Even with a sense of what this new restaurant was all about, I found it exceeded my expectations. All the little details here and there, especially the pacing from course to course, add up to something special.
It started with that soup of wild sylvetta, and it was a beautiful thing. The bowl arrives with the parmigiano crisp and black pepper creme fraiche nestled at the bottom, and the hot soup is poured tableside. The soup was slightly bitter and mildly sweet, and had such lingering depth. The soup invoked a sense of the surrounding landscape.
I was not surprised to learn later that the owners had completed a culinary tour of Denmark, including a dinner at Noma, René Redzepi’s world-renowned and wildly original restaurant known for using foraged ingredients from the surrounding countryside. On the Trokay menu, I would find suggestions of that aesthetic, including foraged local mushrooms and a wide-ranging appreciation for local produce.
But Trokay doesn’t try to copy. The food is very modern, and sometimes avant garde, but not derivative or overbearing. Techniques and ingredients are used with great care to express flavors, take the diner on a journey and perhaps tell a story.
The roasted bone marrow, for instance, may seem overly trendy, but here it was simply done exceptionally well. Roasted with precision, the large femur was served on an oversized and rustic slate platter alongside slices of brioche, a style of bread in which butter – lots of it — is kneaded into the dough. Spoon some marrow onto toast, take a bite, take a sip of a dry white wine or a crisp, citrusy India pale ale, and you have one rich, extravagant indulgence that coats your palate and makes you eager to pursue the rest of the meal.
By contrast, the plate of baby heirloom beets with candied walnut vinaigrette and chevre cheese, had elegance, subtlety and beauty.
The main-course offerings, if we are to focus on the entrees rather than the fixed menus, come with great variety and sense of adventure. During my first visit, I focused on seafood and was impressed with the flavor and delicate texture of the black cod, served with bok choy, watermelon radish and a sauce of miso-garlic velouté.
The lamb, one of the more accessible items on the menu, was simply cooked and presented so well that the skill alone elevated the dish. The deep-fried rabbit, served with a savory mille-feuille pastry and braised mizuna (Japanese mustard greens) was a crispy delight we could eat with our hands like fried chicken.

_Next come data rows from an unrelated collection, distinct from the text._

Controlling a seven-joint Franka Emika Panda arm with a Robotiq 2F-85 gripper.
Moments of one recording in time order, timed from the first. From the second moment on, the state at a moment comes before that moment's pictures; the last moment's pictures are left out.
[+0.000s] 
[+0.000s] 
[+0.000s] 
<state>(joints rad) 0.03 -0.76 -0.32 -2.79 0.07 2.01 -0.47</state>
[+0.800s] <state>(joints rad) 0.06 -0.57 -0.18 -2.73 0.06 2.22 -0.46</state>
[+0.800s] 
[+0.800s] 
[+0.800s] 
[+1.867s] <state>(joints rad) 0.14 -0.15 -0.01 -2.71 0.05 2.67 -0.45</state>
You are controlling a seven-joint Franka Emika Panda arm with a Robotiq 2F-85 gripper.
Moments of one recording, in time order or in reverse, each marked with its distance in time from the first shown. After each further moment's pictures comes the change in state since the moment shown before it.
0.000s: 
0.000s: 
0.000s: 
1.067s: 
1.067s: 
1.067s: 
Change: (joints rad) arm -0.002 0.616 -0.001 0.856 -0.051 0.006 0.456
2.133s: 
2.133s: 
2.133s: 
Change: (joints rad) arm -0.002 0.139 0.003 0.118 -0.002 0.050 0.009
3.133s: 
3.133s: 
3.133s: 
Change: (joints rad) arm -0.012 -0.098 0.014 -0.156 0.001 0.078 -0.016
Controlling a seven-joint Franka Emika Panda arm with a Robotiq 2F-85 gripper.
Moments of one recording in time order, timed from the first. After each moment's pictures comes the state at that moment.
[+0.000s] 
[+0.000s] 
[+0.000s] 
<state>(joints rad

We encountered only minor missteps, including a pork belly dish that was not as tender and rich as we expected, and an heirloom tomato salad that was plated in unexceptional if not clunky fashion. If anything, the chef’s plating skills do not quite match up to the excellent cooking, with an emphasis on dots and dabs of sauces and condiments that become repetitive –and a tad rudimentary – in the context of a long dinner event.
The desserts, too, are very good, including cute little sugary doughnuts served with a frozen latte, but the inventiveness and execution don’t quite match the excellence of the rest of the cooking.
Even so, the precise timing, the polished service and the warm surroundings all add up to a dream of a dining experience for adventurous and discerning dinner guests.